Activity: Select the lines of the records containing the word "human" and list them.

[Stored items]
————

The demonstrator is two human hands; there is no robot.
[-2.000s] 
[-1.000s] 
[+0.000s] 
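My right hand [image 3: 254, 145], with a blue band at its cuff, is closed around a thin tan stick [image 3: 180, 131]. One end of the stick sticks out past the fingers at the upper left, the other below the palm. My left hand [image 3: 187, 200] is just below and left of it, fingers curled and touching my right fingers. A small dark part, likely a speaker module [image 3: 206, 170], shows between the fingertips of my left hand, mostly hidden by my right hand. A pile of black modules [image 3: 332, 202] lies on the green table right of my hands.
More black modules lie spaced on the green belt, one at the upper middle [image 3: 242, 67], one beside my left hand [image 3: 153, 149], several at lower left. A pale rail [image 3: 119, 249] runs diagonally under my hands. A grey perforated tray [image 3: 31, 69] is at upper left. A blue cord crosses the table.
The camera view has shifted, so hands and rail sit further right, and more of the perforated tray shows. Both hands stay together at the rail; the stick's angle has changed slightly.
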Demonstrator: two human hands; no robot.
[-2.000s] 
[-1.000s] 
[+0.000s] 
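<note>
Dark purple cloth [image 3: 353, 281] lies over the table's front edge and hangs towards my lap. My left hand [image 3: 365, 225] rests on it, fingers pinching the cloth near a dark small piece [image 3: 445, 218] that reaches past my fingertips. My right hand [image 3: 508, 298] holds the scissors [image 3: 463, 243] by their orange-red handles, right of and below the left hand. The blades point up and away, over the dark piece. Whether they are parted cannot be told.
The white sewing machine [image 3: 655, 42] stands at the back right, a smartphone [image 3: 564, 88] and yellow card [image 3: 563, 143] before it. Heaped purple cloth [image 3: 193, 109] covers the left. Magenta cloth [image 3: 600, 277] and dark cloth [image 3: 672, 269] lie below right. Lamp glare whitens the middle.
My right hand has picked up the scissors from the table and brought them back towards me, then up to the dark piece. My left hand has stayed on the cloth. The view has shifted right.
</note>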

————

Exercise output:
The demonstrator is two human hands; there is no robot.
Demonstrator: two human hands; no robot.

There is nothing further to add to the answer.